Cool. It just reminds me of a talk someone gave about a big project in C++ which had a hellish 20 hour build. :)

It's great stuff. One of the things I am enjoying the most about it is cutting the number of needed interlinking systems and technology down to a bare minimum using methods in one messaging system that everything can connect to (with MQ once again giving the assist where needed). Also wrapping EVERY vendor function from EVERY vendor library I deal with - in the end, with everything compiled with that one new wrapping library, it means all we ever have to do is deploy a new vendor library with an updated wrapper library - instead of changing code across hundreds of projects.

What's your relationship with Star Trek Phase II? It looks like you write a number of articles for them on their site.

One of the producers and the lighting guy (Gaffer). One new episode out this past Dec 31st, and another coming soon (once we manage the daunting task of color correcting from the original raw footage).

Comment Re:Damnit (Score 1) 302

And here's more...

...was deprecated in J2SE 5.0. It has been disabled in Java SE 6, and it will be removed in the next release.

There are a lot of those if you step through the Java versions. Most people don't realize it ever. I ran into it first hand. ;-)

Either way, I love this job, especially since part of my project is to make sure this gets done correctly (instead of what happened under the previous code owners).

Comment Re:Damnit (Score 1) 302

Well dude if you're maintaining an app this complex what do you want?

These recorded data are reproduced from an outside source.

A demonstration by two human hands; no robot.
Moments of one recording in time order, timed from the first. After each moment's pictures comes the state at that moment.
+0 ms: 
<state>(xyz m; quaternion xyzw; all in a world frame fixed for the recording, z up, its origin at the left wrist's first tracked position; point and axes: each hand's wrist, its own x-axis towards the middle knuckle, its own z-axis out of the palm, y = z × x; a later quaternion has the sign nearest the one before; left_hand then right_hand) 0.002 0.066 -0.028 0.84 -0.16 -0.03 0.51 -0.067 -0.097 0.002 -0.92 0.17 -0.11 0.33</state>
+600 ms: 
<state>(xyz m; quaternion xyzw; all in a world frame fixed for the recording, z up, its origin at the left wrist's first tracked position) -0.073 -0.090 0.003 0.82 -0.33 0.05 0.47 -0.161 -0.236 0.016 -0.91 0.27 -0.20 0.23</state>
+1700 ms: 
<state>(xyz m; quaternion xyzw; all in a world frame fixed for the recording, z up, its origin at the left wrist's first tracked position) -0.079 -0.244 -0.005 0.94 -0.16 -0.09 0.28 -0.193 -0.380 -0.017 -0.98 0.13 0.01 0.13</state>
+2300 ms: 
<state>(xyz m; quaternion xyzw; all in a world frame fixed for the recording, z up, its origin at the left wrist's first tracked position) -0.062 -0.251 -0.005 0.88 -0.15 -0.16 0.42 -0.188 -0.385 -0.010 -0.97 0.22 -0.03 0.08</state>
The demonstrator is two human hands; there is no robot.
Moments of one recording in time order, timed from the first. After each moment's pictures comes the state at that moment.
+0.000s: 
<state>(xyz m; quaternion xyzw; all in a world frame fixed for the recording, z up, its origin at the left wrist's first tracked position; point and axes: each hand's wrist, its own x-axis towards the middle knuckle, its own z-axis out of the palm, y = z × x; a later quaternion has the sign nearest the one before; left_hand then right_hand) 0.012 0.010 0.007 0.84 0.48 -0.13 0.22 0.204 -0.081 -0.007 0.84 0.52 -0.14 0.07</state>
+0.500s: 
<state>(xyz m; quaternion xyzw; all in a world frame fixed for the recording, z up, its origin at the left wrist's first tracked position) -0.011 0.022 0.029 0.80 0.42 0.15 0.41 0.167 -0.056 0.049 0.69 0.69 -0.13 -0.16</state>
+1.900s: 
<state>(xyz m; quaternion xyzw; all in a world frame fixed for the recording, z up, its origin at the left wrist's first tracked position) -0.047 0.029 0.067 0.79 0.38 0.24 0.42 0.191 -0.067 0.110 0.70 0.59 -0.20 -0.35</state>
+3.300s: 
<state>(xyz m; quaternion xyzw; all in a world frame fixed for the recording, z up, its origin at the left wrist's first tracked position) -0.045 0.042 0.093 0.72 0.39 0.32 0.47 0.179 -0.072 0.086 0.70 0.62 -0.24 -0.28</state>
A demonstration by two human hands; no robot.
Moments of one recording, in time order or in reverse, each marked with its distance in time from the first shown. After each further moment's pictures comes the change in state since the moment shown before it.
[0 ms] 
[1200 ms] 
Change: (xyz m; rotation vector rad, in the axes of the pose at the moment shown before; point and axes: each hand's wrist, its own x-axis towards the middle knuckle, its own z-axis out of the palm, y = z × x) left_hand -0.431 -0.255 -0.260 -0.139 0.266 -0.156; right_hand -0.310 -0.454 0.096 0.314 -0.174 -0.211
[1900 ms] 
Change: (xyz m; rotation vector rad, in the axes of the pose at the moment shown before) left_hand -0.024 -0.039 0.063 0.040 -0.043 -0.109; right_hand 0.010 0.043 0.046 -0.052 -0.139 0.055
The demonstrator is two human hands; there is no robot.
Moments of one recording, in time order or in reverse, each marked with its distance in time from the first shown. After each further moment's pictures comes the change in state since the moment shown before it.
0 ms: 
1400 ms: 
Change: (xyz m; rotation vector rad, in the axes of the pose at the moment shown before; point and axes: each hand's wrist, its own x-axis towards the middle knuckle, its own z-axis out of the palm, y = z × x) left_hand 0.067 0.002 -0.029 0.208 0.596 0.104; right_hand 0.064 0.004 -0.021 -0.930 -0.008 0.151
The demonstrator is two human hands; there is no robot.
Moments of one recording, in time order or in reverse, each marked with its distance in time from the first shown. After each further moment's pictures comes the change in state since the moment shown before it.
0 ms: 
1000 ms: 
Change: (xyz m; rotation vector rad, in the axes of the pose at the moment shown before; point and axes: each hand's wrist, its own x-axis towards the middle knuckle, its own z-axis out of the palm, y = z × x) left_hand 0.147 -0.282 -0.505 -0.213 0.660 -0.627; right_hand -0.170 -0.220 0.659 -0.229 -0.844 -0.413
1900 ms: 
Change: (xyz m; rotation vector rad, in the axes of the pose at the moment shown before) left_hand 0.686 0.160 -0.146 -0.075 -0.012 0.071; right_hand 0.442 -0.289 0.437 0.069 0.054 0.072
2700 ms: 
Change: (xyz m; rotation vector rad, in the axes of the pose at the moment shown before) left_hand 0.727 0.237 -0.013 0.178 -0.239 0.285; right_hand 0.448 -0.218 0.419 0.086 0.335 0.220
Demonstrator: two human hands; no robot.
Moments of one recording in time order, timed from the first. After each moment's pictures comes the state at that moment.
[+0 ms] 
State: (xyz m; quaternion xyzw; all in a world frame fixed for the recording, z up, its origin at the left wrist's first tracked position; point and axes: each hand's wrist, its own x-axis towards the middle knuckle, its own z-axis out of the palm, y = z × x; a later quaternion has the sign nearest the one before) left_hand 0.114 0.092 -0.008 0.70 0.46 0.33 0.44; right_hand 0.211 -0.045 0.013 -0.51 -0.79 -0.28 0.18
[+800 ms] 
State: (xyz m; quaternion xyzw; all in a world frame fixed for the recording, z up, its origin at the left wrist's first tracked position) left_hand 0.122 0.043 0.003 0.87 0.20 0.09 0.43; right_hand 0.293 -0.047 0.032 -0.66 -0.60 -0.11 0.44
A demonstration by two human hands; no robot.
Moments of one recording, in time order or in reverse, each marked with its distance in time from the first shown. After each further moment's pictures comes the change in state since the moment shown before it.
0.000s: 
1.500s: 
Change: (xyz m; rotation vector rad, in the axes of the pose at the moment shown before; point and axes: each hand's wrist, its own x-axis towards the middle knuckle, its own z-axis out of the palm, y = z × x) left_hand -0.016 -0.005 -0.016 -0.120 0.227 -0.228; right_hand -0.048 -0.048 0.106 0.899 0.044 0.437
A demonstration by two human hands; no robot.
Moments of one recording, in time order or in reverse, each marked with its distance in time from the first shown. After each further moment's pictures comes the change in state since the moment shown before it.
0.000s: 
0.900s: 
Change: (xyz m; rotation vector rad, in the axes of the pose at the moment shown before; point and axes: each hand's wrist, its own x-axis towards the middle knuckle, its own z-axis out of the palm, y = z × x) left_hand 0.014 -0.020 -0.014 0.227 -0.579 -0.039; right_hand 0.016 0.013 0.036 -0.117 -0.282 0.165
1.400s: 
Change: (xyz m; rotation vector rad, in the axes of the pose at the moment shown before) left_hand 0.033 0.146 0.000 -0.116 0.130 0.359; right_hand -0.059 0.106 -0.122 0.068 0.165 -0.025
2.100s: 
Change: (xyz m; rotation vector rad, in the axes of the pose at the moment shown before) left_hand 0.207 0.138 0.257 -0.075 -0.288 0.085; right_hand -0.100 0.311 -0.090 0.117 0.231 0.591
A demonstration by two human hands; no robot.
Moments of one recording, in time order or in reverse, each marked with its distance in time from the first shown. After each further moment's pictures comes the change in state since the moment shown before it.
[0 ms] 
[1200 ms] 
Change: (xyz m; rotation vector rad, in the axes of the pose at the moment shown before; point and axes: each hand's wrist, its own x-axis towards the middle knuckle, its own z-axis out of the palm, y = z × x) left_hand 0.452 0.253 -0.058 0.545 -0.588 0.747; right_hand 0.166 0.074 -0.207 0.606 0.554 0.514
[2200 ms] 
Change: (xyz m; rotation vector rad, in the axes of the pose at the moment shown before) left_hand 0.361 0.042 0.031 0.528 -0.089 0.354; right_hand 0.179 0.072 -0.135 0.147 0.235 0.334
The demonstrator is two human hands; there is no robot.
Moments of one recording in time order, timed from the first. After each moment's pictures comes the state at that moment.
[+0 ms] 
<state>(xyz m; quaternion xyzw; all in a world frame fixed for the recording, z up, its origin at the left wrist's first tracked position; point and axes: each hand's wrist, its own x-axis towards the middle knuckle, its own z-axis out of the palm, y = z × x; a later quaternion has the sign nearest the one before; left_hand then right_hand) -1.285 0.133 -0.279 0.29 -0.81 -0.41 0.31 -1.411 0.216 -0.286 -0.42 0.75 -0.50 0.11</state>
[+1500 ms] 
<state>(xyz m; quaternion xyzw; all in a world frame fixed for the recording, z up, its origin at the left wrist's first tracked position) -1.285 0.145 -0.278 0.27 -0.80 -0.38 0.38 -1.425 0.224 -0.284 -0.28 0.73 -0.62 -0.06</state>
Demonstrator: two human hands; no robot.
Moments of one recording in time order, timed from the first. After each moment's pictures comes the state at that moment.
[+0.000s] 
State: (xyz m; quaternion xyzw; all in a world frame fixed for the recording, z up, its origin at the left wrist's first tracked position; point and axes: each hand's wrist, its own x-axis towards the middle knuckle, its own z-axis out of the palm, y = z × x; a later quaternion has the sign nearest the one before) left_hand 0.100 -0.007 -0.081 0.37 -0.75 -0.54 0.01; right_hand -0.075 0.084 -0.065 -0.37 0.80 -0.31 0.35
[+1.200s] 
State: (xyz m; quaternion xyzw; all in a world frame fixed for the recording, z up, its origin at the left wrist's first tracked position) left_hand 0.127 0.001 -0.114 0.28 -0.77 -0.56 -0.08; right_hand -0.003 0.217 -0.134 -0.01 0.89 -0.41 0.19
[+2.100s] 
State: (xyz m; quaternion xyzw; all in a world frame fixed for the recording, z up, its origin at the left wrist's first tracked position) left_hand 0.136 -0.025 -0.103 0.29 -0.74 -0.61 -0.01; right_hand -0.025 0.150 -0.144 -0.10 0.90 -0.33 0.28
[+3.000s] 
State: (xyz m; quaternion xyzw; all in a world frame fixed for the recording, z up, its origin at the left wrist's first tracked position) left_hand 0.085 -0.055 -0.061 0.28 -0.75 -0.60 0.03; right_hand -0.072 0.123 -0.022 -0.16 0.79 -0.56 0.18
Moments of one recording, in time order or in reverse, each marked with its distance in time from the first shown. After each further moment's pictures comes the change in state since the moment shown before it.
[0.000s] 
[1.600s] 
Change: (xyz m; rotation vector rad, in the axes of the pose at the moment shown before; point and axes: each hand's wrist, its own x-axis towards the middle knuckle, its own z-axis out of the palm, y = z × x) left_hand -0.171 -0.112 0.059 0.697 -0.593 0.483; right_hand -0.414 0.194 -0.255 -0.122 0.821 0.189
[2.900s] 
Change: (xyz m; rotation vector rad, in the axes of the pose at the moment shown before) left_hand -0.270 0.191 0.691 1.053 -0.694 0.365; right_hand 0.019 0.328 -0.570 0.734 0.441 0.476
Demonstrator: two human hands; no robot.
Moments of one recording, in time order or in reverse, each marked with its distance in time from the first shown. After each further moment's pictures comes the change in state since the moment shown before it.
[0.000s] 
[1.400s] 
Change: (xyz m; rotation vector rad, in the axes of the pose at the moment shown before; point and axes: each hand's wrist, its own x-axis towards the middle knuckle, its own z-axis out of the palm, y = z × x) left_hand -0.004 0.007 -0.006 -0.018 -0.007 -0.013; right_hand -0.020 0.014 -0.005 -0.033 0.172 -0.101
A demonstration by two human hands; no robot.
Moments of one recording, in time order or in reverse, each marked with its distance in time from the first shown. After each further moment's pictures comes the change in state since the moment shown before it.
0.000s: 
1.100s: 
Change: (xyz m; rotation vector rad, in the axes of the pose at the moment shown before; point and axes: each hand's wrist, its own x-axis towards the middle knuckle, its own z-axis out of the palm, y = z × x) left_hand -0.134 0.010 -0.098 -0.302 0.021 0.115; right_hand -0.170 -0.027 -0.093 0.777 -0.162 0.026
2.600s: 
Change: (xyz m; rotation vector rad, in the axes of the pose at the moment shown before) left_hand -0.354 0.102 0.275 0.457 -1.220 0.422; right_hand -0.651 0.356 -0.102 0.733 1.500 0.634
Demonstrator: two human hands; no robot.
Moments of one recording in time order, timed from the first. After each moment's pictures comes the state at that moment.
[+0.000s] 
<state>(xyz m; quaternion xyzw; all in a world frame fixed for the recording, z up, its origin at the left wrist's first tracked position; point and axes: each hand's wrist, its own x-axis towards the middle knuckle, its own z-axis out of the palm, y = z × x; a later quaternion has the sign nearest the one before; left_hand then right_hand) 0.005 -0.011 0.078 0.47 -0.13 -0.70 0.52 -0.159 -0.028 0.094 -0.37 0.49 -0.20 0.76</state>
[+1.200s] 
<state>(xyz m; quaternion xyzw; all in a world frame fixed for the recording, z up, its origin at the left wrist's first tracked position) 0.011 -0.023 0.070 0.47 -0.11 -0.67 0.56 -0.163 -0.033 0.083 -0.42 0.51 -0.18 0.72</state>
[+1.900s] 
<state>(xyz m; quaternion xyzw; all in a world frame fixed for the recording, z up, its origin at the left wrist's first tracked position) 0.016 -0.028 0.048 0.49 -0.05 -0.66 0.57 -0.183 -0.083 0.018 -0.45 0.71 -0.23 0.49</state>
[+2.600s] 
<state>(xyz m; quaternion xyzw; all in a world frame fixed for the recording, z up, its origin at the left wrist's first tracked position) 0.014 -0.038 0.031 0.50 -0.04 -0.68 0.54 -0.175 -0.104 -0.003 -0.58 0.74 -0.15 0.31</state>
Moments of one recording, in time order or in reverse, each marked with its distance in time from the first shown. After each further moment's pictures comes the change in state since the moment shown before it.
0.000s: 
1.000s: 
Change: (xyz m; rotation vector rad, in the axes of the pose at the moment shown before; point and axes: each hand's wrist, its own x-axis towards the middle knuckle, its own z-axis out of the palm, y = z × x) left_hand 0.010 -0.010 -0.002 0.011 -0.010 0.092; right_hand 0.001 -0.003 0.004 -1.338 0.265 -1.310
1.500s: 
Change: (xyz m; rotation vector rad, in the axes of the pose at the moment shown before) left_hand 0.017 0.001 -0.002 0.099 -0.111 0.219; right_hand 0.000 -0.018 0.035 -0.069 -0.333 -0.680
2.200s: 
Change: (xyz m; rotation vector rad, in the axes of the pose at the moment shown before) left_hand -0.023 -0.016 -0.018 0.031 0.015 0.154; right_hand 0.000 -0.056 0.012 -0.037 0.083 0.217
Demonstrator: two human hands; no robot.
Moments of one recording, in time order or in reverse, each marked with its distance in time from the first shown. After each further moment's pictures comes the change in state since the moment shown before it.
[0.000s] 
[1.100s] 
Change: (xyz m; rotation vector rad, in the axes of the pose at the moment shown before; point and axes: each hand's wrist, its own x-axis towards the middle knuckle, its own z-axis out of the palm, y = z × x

To be baby sat or something? Java is the least awful thing about your situation.

I'm NOT complaining. I love this job - when I am done, this problem will never happen again. I was pointing out that the OP was grossly wrong. That's all. Nothing more. And the ACs comparing what we have to some little dinky web app or 80,000 lines of code (after I spelled out how large this project was) is ridiculous at best.

Comment Re:Damnit (Score 1) 302

Actually:

(1) The earlier compiler logs show no errors or warnings (neither does compiling it with the target version of Java).

(2) This seems to indicate all sorts of problems, and doesn't even touch Java 7: http://www.oracle.com/technetwork/java/javase/compatibility-137541.html

(3) Some Java 1.3 and earlier functions that were earlier deprecated have been removed (in Java 7) for security reasons (the reasons they were deprecated to begin with).

I believe your organisation is doing something strange.... You should either pay for Oracle support, and receive bug fixes early, or pay developers who can quickly fix JRE bugs themselves, and that will be still a tiny fraction of your IT budget.

WE didn't create the problem, and we are well versed on fixing it. When the previous code owners had to pay IBM to fix custom code for FileNet (written by a company kicked off the project), it cost half a million. I think you missed the part above where I mentioned we got stuck with this disaster during a purchase of another company and their antiquated infrastructure. Also, what I didn't note was that the project was actually started around 2002 on Java 1.3 and possibly earlier.

Comment Re:Damnit (Score 1) 302

That's not been my experience. We've been maintaining a large web app under tomcat with Struts for 12 years and have upgraded from Java 3 though Java 7 without any significant compatibility issues. Basically at the beginning of our release cycle we put in the new Java and the new Tomcat and deploy and get to work....

a large web app - how nice. Half of FileNet is a massive collection of FileNet provided, and previous company modified Java Server apps - not a web app. Much of the underlying server stuff are Java Server apps running across a multitude of servers and Java Application Servers, on various operating systems and very diverse hardware.